DESCRIPTION OF THE TASK: Copy out the entries that follow exactly, leaving out the pictures.

[[ INPUT FOR THIS TASK open ]]

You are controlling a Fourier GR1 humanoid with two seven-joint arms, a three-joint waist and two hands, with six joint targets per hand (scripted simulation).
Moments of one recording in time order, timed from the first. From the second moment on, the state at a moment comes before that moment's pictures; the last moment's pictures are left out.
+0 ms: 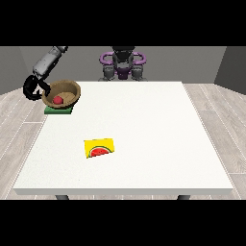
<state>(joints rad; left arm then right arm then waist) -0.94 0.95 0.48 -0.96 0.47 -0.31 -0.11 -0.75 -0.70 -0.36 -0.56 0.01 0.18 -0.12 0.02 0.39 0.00</state>
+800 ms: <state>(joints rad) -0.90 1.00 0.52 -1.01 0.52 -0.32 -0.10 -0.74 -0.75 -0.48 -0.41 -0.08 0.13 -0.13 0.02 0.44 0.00</state>
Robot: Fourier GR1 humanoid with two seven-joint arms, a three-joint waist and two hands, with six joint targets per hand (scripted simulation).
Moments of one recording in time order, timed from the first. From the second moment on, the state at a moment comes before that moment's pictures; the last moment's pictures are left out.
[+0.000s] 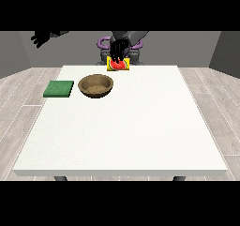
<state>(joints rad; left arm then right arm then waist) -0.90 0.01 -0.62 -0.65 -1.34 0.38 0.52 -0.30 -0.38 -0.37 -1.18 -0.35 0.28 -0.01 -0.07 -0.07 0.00</state>
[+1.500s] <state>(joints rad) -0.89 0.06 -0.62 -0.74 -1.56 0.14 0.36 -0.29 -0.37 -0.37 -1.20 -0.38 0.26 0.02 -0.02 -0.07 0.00</state>
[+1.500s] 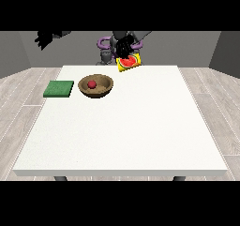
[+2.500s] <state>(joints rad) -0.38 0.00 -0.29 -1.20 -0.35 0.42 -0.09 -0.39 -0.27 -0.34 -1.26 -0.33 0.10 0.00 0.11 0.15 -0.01</state>
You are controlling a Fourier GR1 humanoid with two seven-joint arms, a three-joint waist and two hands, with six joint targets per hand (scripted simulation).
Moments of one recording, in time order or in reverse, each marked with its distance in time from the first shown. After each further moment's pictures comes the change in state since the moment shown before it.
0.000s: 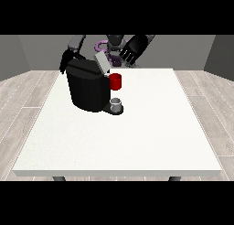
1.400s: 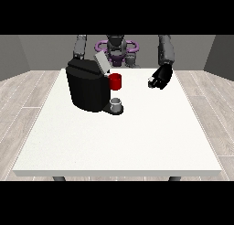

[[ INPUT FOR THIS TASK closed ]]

TASK SOLUTION:
You are controlling a Fourier GR1 humanoid with two seven-joint arms, a three-joint waist and two hands, with six joint targets per hand (scripted simulation).
Moments of one recording in time order, timed from the first. From the second moment on, the state at a moment comes before that moment's pictures; the last moment's pictures are left out.
+0 ms: 
<state>(joints rad; left arm then right arm then waist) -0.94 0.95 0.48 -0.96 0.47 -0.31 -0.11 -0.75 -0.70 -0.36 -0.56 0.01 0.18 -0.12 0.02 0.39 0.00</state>
+800 ms: <state>(joints rad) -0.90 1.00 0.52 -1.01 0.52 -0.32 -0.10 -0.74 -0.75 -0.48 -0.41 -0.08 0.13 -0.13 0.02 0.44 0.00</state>
Robot: Fourier GR1 humanoid with two seven-joint arms, a three-joint waist and two hands, with six joint targets per hand (scripted simulation).
Moments of one recording in time order, timed from the first. From the second moment on, the state at a moment comes before that moment's pictures; the last moment's pictures are left out.
[+0.000s] 
<state>(joints rad; left arm then right arm then waist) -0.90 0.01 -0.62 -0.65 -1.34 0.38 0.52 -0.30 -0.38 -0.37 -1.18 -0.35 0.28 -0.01 -0.07 -0.07 0.00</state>
[+1.500s] <state>(joints rad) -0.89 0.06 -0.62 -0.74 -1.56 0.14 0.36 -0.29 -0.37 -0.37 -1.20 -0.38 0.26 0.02 -0.02 -0.07 0.00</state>
[+1.500s] 
[+2.500s] <state>(joints rad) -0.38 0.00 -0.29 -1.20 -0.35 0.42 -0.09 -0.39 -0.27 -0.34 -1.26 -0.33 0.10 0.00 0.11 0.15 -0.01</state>
You are controlling a Fourier GR1 humanoid with two seven-joint arms, a three-joint waist and two hands, with six joint targets per hand (scripted simulation).
Moments of one recording, in time order or in reverse, each marked with its distance in time from the first shown. After each further moment's pictures comes the change in state since the moment shown before it.
0.000s: 
1.400s: 

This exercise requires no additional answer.